Created 05-08-2018 01:29 PM
I also have
export HADOOP_ZKFC_OPTS="-Dzookeeper.sasl.client=true -Dzookeeper.sasl.client.username=zookeeper -Djava.security.auth.login.config=/usr/hdp/2.6.0.3-8/hadoop/conf/secure/hdfs_jaas.conf -Dzookeeper.sasl.clientconfig=Client $HADOOP_ZKFC_OPTS"
hdfs_jaas.conf:
Client { com.sun.security.auth.module.Krb5LoginModule required useKeyTab=true storeKey=true useTicketCache=false keyTab="/etc/security/keytabs/nn.service.keytab" principal="nn/namenodehost1.local@MYREALM.FS"; };
Created 05-08-2018 01:51 PM
A properly functioning DNS server for your domain and functioning DNS resolvers on machines participating in your Kerberos realm is essential for the proper operation of your realm.
Kerberos can use DNS as a service location protocol, by using the DNS SRV record as defined in RFC 2052 or use a TXT record to locate the appropriate realm for a given host or domain name.
Are you using a MIT Kerberos? Can you update your krb5.conf on all the nodes by adding:
[libdefaults] rdns = false
Your problem is a DNS issue, that's the reason I wanted the entries in /etc/hosts. A workaround if you cluster is small you could propagate the correct hosts' files, while you resolve the DNS issue.

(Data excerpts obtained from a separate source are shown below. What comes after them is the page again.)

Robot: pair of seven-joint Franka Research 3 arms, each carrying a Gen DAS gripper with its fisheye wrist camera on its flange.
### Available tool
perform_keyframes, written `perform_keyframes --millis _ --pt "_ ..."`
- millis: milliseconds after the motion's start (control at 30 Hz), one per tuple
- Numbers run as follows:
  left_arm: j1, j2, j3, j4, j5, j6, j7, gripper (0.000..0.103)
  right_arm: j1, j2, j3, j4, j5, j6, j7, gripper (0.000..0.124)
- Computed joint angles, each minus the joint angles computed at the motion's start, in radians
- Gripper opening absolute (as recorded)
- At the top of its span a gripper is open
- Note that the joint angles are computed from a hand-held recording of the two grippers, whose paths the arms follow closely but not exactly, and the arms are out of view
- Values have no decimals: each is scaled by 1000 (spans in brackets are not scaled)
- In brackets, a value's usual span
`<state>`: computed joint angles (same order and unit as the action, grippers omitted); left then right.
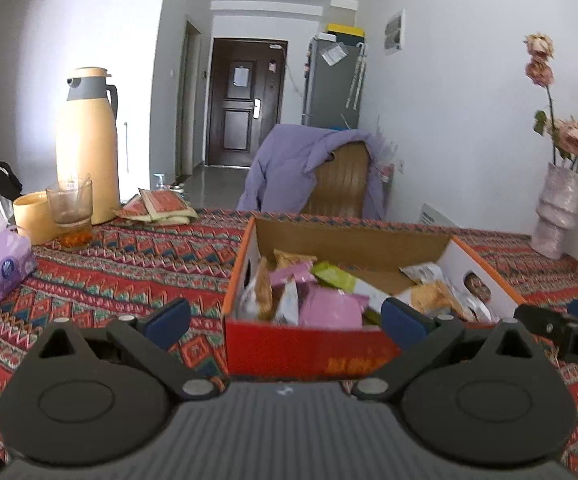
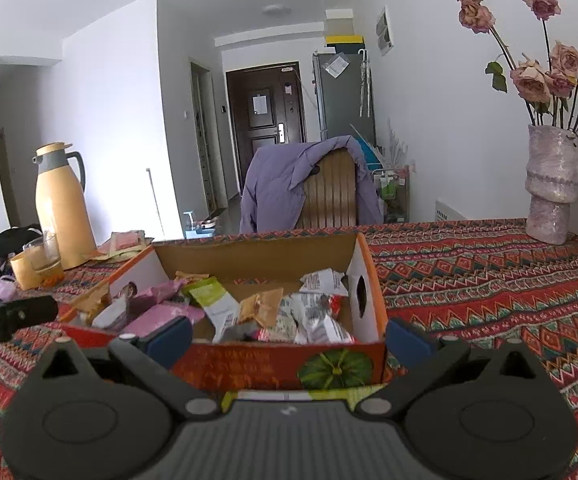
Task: Organize snacks
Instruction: 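Move both tools back toward the white wrappers on the tablecloth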
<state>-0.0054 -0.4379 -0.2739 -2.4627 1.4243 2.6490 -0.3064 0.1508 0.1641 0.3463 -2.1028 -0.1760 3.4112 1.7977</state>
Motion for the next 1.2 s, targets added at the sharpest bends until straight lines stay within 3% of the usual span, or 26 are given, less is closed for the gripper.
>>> perform_keyframes --millis 233,400,567,633,733,800,833,967,1200 --pt "-20 -48 -8 -79 -39 31 12 103 -92 -56 43 -90 -174 17 145 103" --pt "-24 -56 -19 -117 -66 48 -5 103 -72 -83 4 -140 -258 16 218 103" --pt "-18 -49 -22 -140 -77 65 -26 103 -150 -82 46 -138 -493 -13 445 103" --pt "-15 -48 -26 -147 -78 62 -35 103 -247 -72 124 -123 -638 -27 585 103" --pt "-10 -47 -36 -152 -58 49 -59 103 -347 -66 216 -125 -728 -46 670 103" --pt "-11 -48 -35 -155 -36 53 -78 103 -477 -57 345 -122 -785 -65 713 103" --pt "-13 -47 -35 -155 -28 51 -82 103 -513 -57 382 -126 -787 -69 712 103" --pt "-23 -51 -35 -156 7 39 -110 103 -520 -64 399 -136 -738 -76 661 103" --pt "-38 -54 -13 -160 24 44 -135 103 -834 -33 749 -149 -735 -146 586 103"
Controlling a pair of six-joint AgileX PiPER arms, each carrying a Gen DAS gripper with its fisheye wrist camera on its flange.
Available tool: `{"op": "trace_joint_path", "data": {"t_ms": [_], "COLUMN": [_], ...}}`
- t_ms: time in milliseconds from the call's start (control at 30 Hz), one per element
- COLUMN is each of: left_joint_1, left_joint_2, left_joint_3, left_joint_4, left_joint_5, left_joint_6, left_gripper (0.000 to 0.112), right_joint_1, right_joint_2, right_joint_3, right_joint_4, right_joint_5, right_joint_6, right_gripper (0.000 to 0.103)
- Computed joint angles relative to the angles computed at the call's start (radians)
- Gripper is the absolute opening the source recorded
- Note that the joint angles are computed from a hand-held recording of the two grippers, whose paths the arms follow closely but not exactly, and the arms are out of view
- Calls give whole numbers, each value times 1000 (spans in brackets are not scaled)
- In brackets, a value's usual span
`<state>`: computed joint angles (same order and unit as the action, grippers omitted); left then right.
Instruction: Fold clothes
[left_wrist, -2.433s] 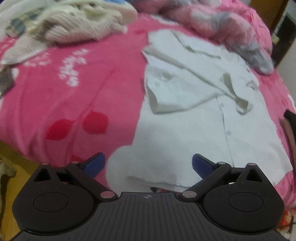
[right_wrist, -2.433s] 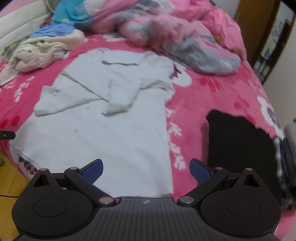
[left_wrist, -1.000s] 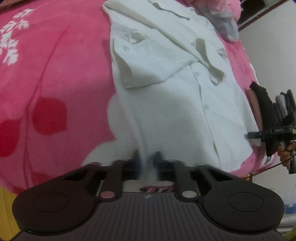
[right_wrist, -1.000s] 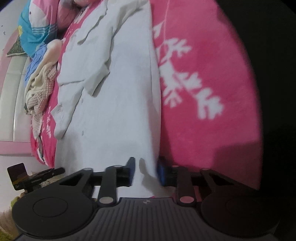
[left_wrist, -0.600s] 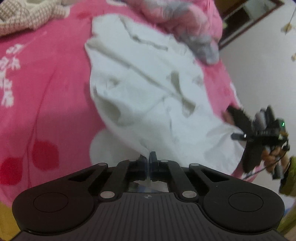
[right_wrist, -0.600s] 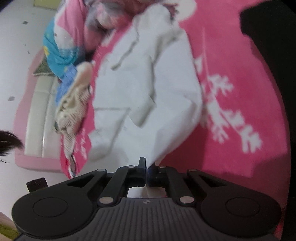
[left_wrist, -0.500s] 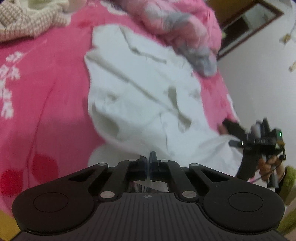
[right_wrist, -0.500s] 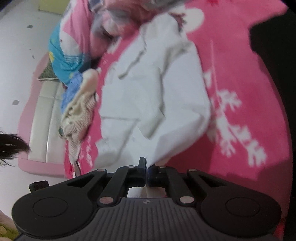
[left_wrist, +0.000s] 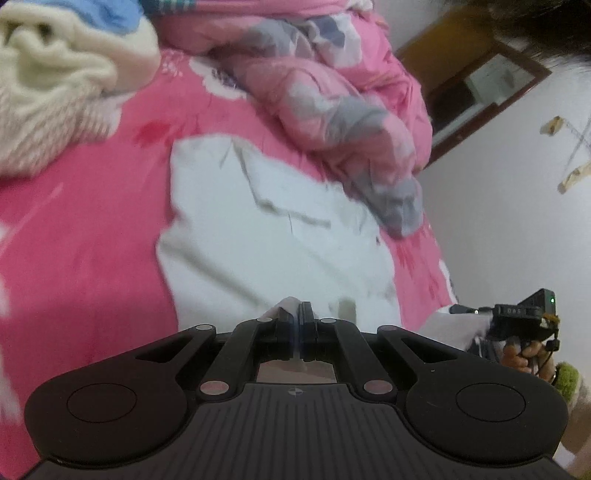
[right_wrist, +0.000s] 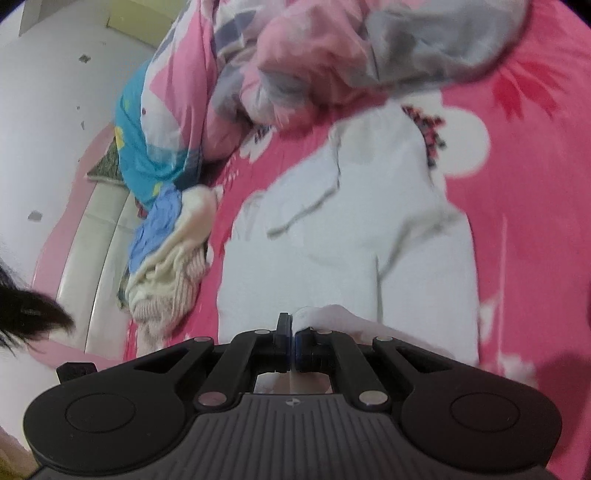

Setting Up KDC Discovery Over DNS
To use KDC discovery over DNS, the following records should be placed in the zone file corresponding to the Kerberos realm. In most cases, since the Kerberos realm name is simply an uppercase version of the DNS domain owned by the organization, these DNS entries are placed into the organization’s existing DNS zone file.
Note, however, if the Kerberos realm and DNS domain differ, then a new zone must be created with the name of the Kerberos realm typical your network team should be able to help with the DNS zone update !
Your zone file example
_kerberos._udp.MYREALM.FS. IN SRV 10 0 88 {your_kdc_server}.myrealm.fs. _kerberos._tcp.MYREALM.FS. IN SRV 10 0 88 {your_kdc_server}.myrealm.fs. _kerberos-adm._tcp.MYREALM.FS. IN SRV 1 0 749 {your_kdc_server}.myrealm.fs.
Hope that helps
Created 05-08-2018 09:39 PM
I think you also forgot the entry [domain_realm] I have added it to your original krb5.conf, please backup your current krb5.conf and just copy and paste the one below,
[libdefaults] renew_lifetime = 7d forwardable = true default_realm = MYREALM.FS ticket_lifetime = 24h dns_lookup_realm = false dns_lookup_kdc = false default_ccache_name = /tmp/krb5cc_%{uid} #default_tgs_enctypes = aes des3-cbc-sha1 rc4 des-cbc-md5 #default_tkt_enctypes = aes des3-cbc-sha1 rc4 des-cbc-md5 [domain_realm] .myrealm.fs = MYREALM.FS myrealm.fs = MYREALM.FS [logging] default = FILE:/var/log/krb5kdc.log admin_server = FILE:/var/log/kadmind.log kdc = FILE:/var/log/krb5kdc.log [realms] MYREALM.FS = { admin_server = mykdc.local kdc = mykdc.local }
Then restart below Kerberos daemons
# service krb5kdc start # service kadmin restart
Please let me know
Created 05-08-2018 09:55 PM
Adding all nodes in /etc/hosts across all of them fixed the problem. Thanks!